**About this task:**
Lines before the one containing "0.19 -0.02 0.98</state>" are left out. Retype that line and the rest through the end of the material exactly.

------------------------

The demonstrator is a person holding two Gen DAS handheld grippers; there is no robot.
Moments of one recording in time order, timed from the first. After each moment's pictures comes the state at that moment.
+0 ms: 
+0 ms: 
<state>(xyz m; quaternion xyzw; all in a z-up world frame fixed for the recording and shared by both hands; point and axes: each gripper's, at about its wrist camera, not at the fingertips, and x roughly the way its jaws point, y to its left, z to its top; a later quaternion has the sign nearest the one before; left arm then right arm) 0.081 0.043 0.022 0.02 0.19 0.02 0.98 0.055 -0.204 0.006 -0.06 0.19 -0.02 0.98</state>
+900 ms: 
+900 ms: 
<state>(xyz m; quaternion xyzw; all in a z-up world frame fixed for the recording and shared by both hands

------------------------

**Answer section:**
<state>(xyz m; quaternion xyzw; all in a z-up world frame fixed for the recording and shared by both hands; point and axes: each gripper's, at about its wrist camera, not at the fingertips, and x roughly the way its jaws point, y to its left, z to its top; a later quaternion has the sign nearest the one before; left arm then right arm) 0.081 0.043 0.022 0.02 0.19 0.02 0.98 0.055 -0.204 0.006 -0.06 0.19 -0.02 0.98</state>
+900 ms: 
+900 ms: 
<state>(xyz m; quaternion xyzw; all in a z-up world frame fixed for the recording and shared by both hands

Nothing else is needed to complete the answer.